# Task directions
Reproduce the entire listing word for word.

┌──

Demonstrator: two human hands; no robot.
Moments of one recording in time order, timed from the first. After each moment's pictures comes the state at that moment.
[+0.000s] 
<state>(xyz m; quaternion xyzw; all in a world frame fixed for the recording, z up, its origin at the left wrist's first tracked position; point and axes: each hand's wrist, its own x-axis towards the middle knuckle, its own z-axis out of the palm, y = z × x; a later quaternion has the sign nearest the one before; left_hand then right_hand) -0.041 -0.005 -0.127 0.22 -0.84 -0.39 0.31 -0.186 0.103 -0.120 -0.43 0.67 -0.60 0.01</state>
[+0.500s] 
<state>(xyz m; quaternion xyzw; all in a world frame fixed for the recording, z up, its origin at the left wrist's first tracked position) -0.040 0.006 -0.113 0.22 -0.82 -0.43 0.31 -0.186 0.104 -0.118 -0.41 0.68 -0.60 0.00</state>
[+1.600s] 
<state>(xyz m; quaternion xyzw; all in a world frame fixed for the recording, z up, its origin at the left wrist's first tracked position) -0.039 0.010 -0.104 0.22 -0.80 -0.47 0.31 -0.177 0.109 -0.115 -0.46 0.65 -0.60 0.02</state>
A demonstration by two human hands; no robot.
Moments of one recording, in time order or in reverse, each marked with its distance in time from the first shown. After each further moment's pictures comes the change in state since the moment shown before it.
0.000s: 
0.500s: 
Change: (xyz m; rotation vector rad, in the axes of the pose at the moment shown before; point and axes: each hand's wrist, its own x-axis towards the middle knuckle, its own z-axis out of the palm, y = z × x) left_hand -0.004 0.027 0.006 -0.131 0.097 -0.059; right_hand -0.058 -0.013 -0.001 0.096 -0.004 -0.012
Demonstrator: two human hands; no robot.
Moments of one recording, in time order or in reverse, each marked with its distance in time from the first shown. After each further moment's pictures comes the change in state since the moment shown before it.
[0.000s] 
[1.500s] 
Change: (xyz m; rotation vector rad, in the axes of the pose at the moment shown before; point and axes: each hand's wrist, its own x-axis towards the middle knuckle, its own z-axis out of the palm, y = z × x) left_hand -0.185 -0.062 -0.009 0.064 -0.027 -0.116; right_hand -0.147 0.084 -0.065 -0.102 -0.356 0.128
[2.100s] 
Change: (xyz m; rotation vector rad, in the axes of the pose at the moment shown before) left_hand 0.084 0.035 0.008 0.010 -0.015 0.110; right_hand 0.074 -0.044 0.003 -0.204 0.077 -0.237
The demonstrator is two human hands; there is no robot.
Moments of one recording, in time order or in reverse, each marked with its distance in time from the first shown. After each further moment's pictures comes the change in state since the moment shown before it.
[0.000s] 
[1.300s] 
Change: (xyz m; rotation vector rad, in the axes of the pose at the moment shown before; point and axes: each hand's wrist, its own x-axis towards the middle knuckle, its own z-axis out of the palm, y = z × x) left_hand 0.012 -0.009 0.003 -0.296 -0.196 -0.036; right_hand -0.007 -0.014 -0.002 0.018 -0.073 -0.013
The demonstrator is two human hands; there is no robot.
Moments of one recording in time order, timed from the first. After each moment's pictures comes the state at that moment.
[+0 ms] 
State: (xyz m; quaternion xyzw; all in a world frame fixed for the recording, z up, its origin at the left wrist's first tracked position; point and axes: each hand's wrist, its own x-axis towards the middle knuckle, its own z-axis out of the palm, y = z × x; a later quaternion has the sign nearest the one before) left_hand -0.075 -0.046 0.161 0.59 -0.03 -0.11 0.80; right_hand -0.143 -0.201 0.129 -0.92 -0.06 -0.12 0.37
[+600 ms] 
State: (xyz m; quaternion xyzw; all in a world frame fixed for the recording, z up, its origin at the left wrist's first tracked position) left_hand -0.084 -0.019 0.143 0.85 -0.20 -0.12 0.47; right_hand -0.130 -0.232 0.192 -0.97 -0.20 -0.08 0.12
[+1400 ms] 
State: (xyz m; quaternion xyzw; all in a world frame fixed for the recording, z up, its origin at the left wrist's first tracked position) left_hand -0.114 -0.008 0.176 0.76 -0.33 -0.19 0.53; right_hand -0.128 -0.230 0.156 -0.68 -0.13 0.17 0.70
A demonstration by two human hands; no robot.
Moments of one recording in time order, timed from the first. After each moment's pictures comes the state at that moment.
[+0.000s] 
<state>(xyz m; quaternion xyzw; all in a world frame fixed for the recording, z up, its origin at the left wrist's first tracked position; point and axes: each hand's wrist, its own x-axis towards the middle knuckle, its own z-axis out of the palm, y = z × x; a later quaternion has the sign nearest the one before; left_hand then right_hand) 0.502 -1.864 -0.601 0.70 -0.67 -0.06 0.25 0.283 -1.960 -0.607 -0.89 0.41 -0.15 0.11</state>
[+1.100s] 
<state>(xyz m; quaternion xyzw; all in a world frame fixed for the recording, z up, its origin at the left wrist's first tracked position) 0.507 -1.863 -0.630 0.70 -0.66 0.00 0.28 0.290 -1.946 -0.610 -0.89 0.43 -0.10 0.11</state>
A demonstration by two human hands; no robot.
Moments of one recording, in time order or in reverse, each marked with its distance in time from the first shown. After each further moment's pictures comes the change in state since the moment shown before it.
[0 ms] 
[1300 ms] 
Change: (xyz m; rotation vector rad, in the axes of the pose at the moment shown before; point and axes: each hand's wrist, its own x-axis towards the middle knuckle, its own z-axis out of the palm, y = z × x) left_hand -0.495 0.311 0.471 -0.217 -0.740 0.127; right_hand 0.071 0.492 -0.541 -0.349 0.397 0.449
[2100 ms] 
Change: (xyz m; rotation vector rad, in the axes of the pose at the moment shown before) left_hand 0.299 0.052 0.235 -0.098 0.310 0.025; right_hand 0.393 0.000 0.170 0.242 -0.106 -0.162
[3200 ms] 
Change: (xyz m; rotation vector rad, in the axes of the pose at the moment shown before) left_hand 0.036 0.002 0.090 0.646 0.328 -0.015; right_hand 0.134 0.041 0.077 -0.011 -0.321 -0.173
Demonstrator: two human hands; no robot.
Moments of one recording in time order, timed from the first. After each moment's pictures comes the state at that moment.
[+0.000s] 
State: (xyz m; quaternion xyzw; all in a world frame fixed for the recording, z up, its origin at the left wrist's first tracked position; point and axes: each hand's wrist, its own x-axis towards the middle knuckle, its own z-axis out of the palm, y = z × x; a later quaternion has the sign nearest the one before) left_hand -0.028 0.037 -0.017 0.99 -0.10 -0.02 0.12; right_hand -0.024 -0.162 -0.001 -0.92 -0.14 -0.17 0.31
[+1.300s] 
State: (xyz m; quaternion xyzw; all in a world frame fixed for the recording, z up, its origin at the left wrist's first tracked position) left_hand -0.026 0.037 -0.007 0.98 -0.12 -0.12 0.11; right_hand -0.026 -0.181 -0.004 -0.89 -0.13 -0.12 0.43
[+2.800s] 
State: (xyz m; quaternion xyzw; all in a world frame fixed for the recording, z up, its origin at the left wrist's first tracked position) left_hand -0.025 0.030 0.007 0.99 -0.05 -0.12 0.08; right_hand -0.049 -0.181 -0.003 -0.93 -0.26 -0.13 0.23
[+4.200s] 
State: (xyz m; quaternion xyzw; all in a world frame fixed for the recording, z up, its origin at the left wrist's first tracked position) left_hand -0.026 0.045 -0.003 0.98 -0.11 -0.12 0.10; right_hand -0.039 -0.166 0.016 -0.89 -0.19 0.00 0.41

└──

# Answer below
Demonstrator: two human hands; no robot.
Moments of one recording in time order, timed from the first. After each moment's pictures comes the state at that moment.
[+0.000s] 
<state>(xyz m; quaternion xyzw; all in a world frame fixed for the recording, z up, its origin at the left wrist's first tracked position; point and axes: each hand's wrist, its own x-axis towards the middle knuckle, its own z-axis out of the palm, y = z × x; a later quaternion has the sign nearest the one before; left_hand then right_hand) -0.041 -0.005 -0.127 0.22 -0.84 -0.39 0.31 -0.186 0.103 -0.120 -0.43 0.67 -0.60 0.01</state>
[+0.500s] 
<state>(xyz m; quaternion xyzw; all in a world frame fixed for the recording, z up, its origin at the left wrist's first tracked position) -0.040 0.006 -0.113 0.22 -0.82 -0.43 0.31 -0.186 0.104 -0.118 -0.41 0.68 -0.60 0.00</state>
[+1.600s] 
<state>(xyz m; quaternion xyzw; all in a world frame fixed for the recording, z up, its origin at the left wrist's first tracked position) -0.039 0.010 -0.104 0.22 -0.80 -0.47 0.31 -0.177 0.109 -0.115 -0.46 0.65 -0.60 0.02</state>
A demonstration by two human hands; no robot.
Moments of one recording, in time order or in reverse, each marked with its distance in time from the first shown. After each further moment's pictures comes the change in state since the moment shown before it.
0.000s: 
0.500s: 
Change: (xyz m; rotation vector rad, in the axes of the pose at the moment shown before; point and axes: each hand's wrist, its own x-axis towards the middle knuckle, its own z-axis out of the palm, y = z × x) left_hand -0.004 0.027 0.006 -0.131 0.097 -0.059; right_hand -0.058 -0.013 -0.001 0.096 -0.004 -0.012
Demonstrator: two human hands; no robot.
Moments of one recording, in time order or in reverse, each marked with its distance in time from the first shown. After each further moment's pictures comes the change in state since the moment shown before it.
[0.000s] 
[1.500s] 
Change: (xyz m; rotation vector rad, in the axes of the pose at the moment shown before; point and axes: each hand's wrist, its own x-axis towards the middle knuckle, its own z-axis out of the palm, y = z × x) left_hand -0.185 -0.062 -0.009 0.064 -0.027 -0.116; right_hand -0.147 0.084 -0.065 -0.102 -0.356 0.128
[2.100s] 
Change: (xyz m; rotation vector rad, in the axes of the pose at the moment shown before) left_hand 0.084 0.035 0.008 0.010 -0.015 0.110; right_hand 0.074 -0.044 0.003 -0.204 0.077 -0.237
The demonstrator is two human hands; there is no robot.
Moments of one recording, in time order or in reverse, each marked with its distance in time from the first shown. After each further moment's pictures comes the change in state since the moment shown before it.
[0.000s] 
[1.300s] 
Change: (xyz m; rotation vector rad, in the axes of the pose at the moment shown before; point and axes: each hand's wrist, its own x-axis towards the middle knuckle, its own z-axis out of the palm, y = z × x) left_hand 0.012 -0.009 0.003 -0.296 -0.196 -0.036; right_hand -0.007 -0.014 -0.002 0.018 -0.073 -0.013
The demonstrator is two human hands; there is no robot.
Moments of one recording in time order, timed from the first. After each moment's pictures comes the state at that moment.
[+0 ms] 
State: (xyz m; quaternion xyzw; all in a world frame fixed for the recording, z up, its origin at the left wrist's first tracked position; point and axes: each hand's wrist, its own x-axis towards the middle knuckle, its own z-axis out of the palm, y = z × x; a later quaternion has the sign nearest the one before) left_hand -0.075 -0.046 0.161 0.59 -0.03 -0.11 0.80; right_hand -0.143 -0.201 0.129 -0.92 -0.06 -0.12 0.37
[+600 ms] 
State: (xyz m; quaternion xyzw; all in a world frame fixed for the recording, z up, its origin at the left wrist's first tracked position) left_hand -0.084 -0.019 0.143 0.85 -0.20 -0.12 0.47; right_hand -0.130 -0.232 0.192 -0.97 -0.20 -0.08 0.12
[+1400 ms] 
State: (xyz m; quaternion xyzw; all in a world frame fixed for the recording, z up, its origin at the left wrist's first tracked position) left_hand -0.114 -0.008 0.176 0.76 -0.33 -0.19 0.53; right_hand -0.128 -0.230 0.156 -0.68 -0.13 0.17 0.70
A demonstration by two human hands; no robot.
Moments of one recording in time order, timed from the first. After each moment's pictures comes the state at that moment.
[+0.000s] 
<state>(xyz m; quaternion xyzw; all in a world frame fixed for the recording, z up, its origin at the left wrist's first tracked position; point and axes: each hand's wrist, its own x-axis towards the middle knuckle, its own z-axis out of the palm, y = z × x; a later quaternion has the sign nearest the one before; left_hand then right_hand) 0.502 -1.864 -0.601 0.70 -0.67 -0.06 0.25 0.283 -1.960 -0.607 -0.89 0.41 -0.15 0.11</state>
[+1.100s] 
<state>(xyz m; quaternion xyzw; all in a world frame fixed for the recording, z up, its origin at the left wrist's first tracked position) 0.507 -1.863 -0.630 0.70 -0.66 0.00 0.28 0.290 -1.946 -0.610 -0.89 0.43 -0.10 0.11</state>
A demonstration by two human hands; no robot.
Moments of one recording, in time order or in reverse, each marked with its distance in time from the first shown. After each further moment's pictures comes the change in state since the moment shown before it.
[0 ms] 
[1300 ms] 
Change: (xyz m; rotation vector rad, in the axes of the pose at the moment shown before; point and axes: each hand's wrist, its own x-axis towards the middle knuckle, its own z-axis out of the palm, y = z × x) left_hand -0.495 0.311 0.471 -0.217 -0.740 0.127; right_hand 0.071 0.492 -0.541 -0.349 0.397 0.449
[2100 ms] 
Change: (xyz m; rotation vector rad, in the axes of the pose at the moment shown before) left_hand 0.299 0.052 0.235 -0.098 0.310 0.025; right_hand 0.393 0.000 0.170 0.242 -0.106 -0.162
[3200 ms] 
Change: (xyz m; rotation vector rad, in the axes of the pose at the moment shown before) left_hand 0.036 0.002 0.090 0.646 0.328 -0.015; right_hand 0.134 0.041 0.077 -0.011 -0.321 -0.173
Demonstrator: two human hands; no robot.
Moments of one recording in time order, timed from the first. After each moment's pictures comes the state at that moment.
[+0.000s] 
State: (xyz m; quaternion xyzw; all in a world frame fixed for the recording, z up, its origin at the left wrist's first tracked position; point and axes: each hand's wrist, its own x-axis towards the middle knuckle, its own z-axis out of the palm, y = z × x; a later quaternion has the sign nearest the one before) left_hand -0.028 0.037 -0.017 0.99 -0.10 -0.02 0.12; right_hand -0.024 -0.162 -0.001 -0.92 -0.14 -0.17 0.31
[+1.300s] 
State: (xyz m; quaternion xyzw; all in a world frame fixed for the recording, z up, its origin at the left wrist's first tracked position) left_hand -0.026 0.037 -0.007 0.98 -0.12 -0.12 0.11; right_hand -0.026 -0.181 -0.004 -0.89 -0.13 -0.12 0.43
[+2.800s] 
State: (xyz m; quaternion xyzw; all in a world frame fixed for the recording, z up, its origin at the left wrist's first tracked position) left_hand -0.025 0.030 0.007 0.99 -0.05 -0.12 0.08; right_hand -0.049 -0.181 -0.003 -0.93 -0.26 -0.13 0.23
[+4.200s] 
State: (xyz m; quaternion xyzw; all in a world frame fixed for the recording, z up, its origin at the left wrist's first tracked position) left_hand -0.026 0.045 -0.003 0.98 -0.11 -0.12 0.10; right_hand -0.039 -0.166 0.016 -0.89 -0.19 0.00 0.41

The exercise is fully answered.